To configure a role to trust IAM Roles Anywhere

  1. Sign in to the AWS Management Console and open the IAM console at https://console.aws.amazon.com/iam/.

  2. On the IAM roles page, choose the role you want to use.

  3. On the Trust relationships tab, choose Edit trust policy.

  4. Update the trust policy to include rolesanywhere.amazonaws.com as shown below.

{
"Version": "2012-10-17",
"Statement": [
{
"Effect": "Allow",
"Principal": {
"Service": [
"rolesanywhere.amazonaws.com"
]
},
"Action": [
"sts:AssumeRole",
"sts:TagSession",
"sts:SetSourceIdentity"
]
}
]
}

To create a profile

  1. Sign in to the IAM Roles Anywhere console.

  2. Choose Create a profile.

  3. In Profile name, enter a name for the profile.

  4. Under Role, choose the role you updated the trust policy for.

  5. (Optional) Configure session policies by choosing up to 10 managed policies or write an inline policy.

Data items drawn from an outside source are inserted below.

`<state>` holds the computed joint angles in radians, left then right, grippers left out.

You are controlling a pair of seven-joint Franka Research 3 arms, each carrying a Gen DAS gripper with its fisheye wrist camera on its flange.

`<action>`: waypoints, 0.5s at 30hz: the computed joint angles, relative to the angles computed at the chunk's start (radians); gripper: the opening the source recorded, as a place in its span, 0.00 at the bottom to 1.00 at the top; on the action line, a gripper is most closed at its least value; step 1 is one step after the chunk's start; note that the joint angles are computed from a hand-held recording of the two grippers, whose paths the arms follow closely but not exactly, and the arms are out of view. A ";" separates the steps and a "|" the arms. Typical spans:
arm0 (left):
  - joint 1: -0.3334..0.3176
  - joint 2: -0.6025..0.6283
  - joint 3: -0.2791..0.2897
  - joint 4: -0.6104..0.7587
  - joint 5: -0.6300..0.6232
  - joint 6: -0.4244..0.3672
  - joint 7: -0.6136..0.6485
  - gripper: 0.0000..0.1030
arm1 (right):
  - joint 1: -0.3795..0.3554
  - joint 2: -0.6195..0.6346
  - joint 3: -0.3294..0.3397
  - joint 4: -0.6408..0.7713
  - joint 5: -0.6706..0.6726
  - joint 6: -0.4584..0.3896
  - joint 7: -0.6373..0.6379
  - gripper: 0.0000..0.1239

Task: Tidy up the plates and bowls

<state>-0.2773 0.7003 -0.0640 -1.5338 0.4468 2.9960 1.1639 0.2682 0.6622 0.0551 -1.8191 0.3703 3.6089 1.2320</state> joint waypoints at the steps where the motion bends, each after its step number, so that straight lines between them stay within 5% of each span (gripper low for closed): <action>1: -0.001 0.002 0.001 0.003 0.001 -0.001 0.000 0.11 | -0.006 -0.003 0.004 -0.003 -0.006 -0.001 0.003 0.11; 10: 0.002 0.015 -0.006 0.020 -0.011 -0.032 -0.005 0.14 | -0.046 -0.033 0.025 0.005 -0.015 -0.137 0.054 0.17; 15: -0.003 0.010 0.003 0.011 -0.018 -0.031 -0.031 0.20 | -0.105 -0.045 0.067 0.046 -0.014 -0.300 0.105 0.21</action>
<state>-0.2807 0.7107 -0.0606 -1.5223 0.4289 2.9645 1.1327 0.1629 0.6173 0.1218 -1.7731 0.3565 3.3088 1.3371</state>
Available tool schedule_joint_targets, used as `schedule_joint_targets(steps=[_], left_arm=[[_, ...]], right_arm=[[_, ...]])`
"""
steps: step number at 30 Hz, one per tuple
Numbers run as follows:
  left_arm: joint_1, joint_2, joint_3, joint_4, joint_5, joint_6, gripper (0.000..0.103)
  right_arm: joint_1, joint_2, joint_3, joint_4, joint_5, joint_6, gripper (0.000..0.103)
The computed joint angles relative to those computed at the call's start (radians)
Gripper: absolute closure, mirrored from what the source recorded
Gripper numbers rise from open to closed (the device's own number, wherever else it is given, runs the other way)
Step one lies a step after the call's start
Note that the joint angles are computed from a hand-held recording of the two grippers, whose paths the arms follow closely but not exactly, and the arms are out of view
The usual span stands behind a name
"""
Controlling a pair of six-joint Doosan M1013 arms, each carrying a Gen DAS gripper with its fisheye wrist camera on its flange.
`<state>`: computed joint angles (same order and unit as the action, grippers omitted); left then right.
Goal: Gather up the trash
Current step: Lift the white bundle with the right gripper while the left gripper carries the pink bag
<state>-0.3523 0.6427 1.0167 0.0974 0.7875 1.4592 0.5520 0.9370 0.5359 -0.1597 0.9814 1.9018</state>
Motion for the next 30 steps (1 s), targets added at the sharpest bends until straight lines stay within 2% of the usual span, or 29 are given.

Session policies limit the permissions for a created session, but do not grant permissions. For more information, see Session policies.

  1. (Optional) Add metadata to the profile by attaching tags as key–value pairs. For more information, see Tagging AWS resources.

  2. Choose Create a profile.

Use roles anywhere

  1. Authenticate from your environment Your non AWS workloads authenticate via a certificate trusted by your trust anchor and obtain temporary credentials from a role. See the IAM Roles Anywhere documentation

To test the functionality first, run the credential helper tool (aws_signing_helper) manually from the on-premises server, as follows.

./aws_signing_helper credential-process \
--certificate /path/to/certificate.pem \
--private-key /path/to/private-key.pem \
--trust-anchor-arn <TA_ARN> \
--profile-arn <PROFILE_ARN> \
--role-arn <ExampleS3WriteRole_ARN>

You should successfully receive session credentials from IAM Roles Anywhere.